Statistically, a good deal of you are reading this sentence on a machine that runs on Windows and if you’re old enough to remember the wonderful days before Windows 8, you may recall that the old Windows looked kind of like a flag. So what the hell was going on?
As you can see in the image above, older versions of the Windows logo clearly show a waving flag. We don’t care if Microsoft say that it’s still supposed to be a window, windows don’t bend like that unless they’re in a hurricane or made by Apple. What makes this weirder is that the original Windows logo and indeed the one they use now is flat, you know, like a window.

We’re not being facetious here, as detailed in the image macro above, literally the first question a professional graphic designer asked Microsoft upon being asked to help redesign their logo was “Why are you a flag?”, much the chagrin of a flustered Microsoft representative. Well, the answer, according to Microsoft is that the logo “makes sense in the context in which it was created“, which is corporate doublespeak for “we thought it looked cool and didn’t think anyone would notice.”

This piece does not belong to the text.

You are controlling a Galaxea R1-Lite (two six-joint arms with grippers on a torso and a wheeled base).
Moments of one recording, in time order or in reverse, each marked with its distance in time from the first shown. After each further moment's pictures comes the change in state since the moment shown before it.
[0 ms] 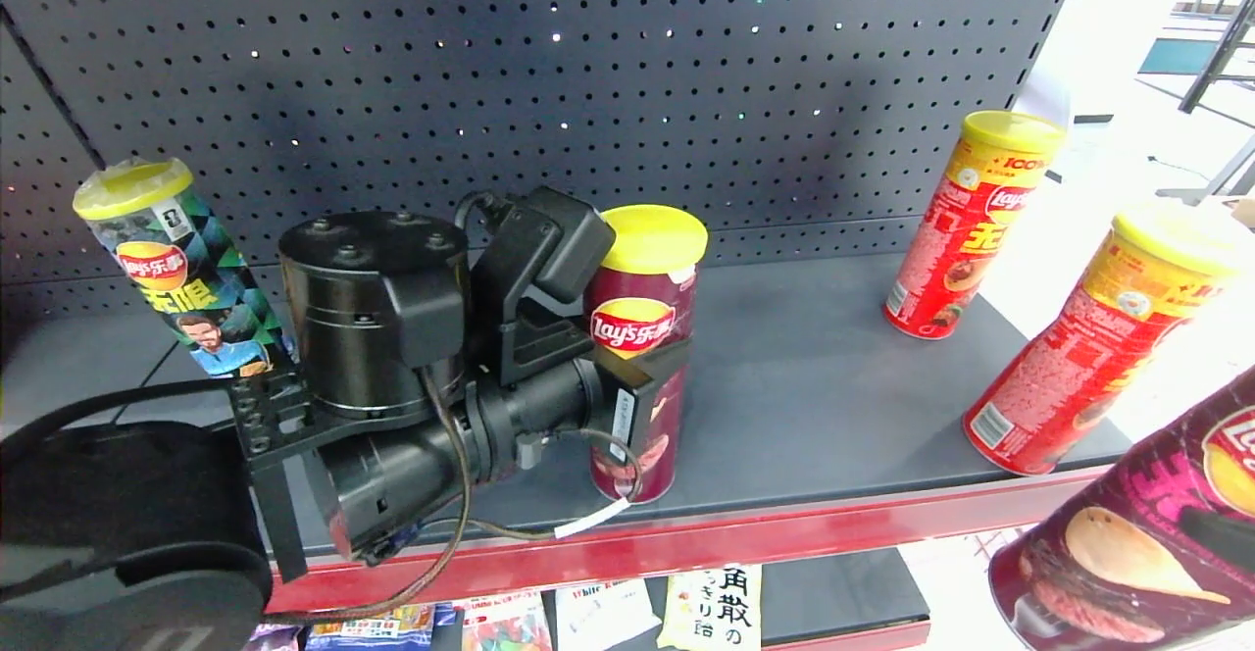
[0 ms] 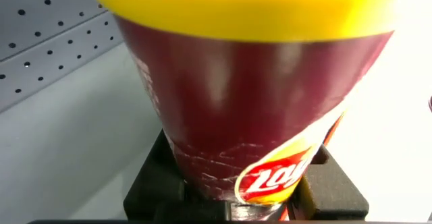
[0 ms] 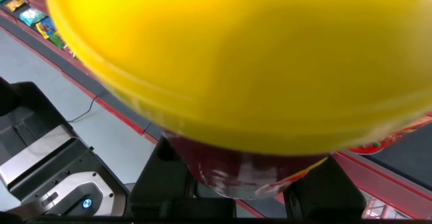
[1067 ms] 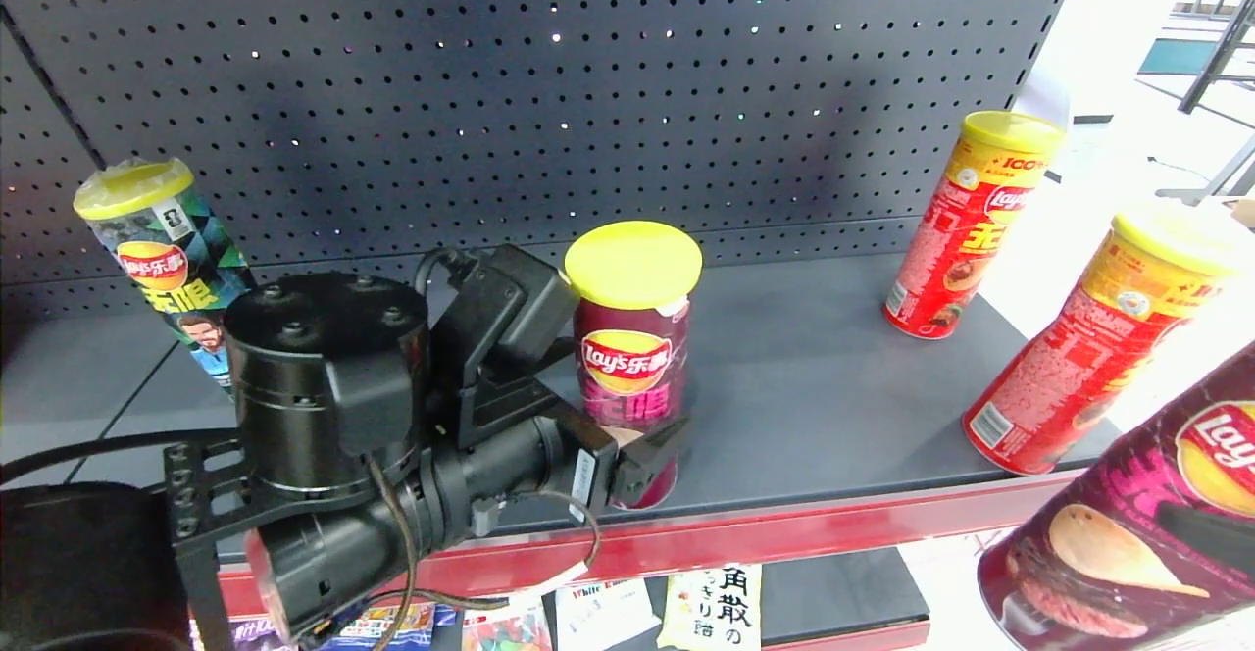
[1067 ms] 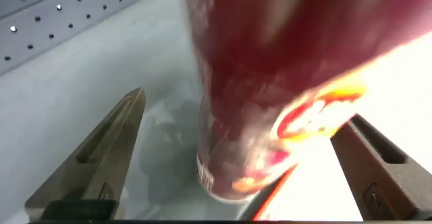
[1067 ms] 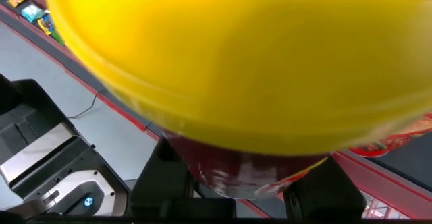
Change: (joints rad) left arm -0.016 -0.072 0.139 0.000 0.065 0.001; right arm 0.004 0.031 -0.005 -0.007 0.007 -0.001
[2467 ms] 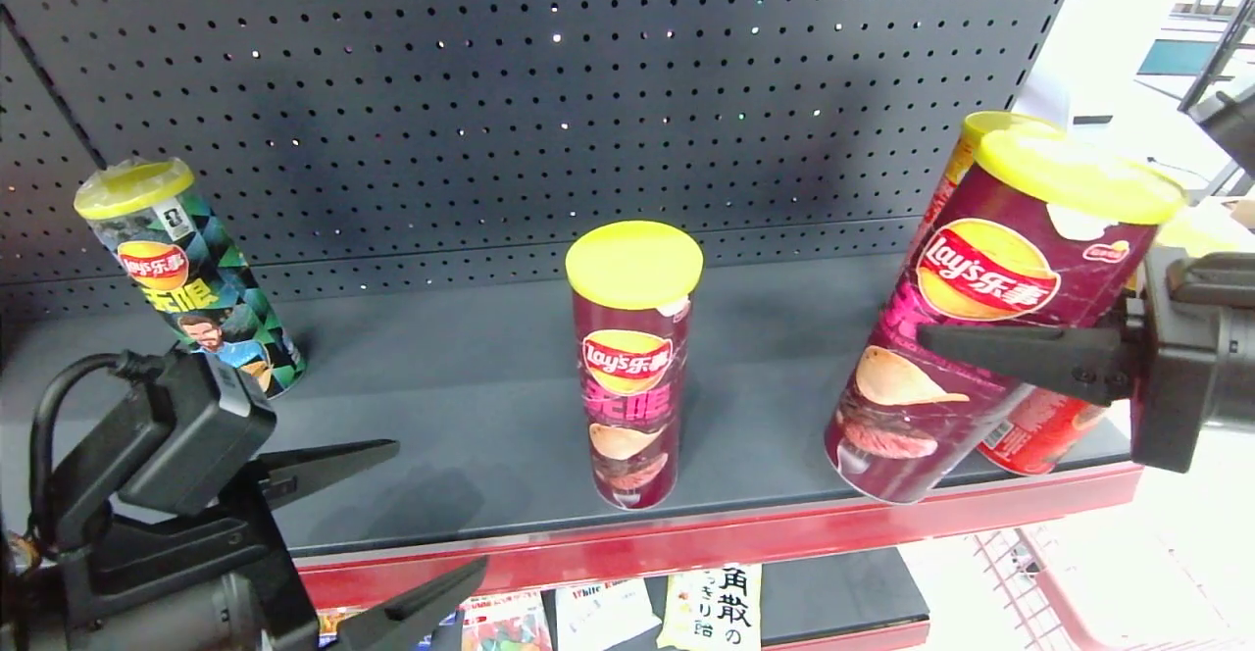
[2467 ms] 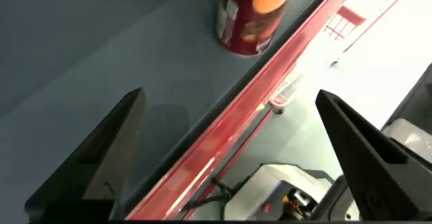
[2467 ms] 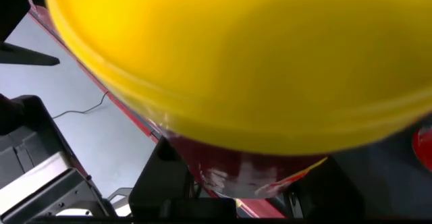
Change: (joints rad) left arm 0.171 -0.477 0.246 0.350 -0.189 0.020; right arm 0.127 0.423 -0.290 -0.109 -0.021 -0.026
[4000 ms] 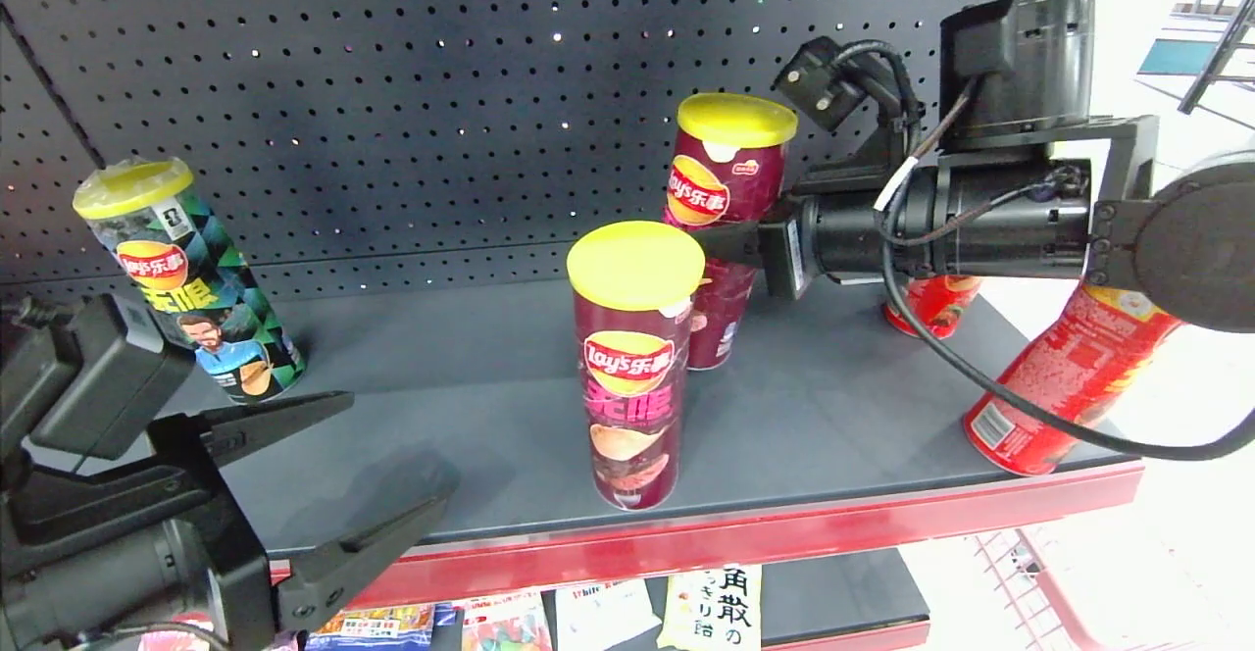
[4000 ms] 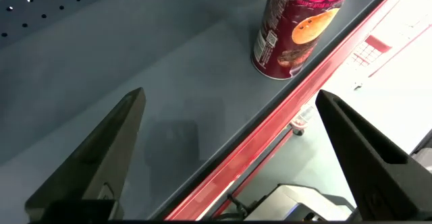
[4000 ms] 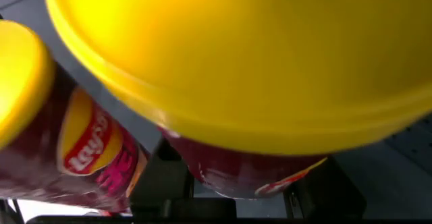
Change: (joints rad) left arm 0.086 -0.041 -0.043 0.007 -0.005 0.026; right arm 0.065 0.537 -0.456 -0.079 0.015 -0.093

The only reason the logo went from being a simple collection of squares to a garish pixellated flag that looked like a reject from a Gay Pride parade was because Microsoft wanted to show off all the fancy new things their new line of computers could render. As the machines running on later versions of Windows became increasingly more powerful, the logo used to represent them similarly became more and more complex.

You know, even though it doesn’t make sense at all when you realise what the logo is supposed to represent, a fucking window! It wasn’t until a graphic designer sat down with a representative and straight up asked them why they used a flag that Microsoft decided to change their logo to something more simple. Or, if you want to operate on their logic, they realised that Windows 8 sucked a bag of dicks and wanted a logo that represented the huge step backwards they’d taken.
*Disclaimer: The author recently bought a new laptop that runs on Windows 8 and he really doesn’t like it.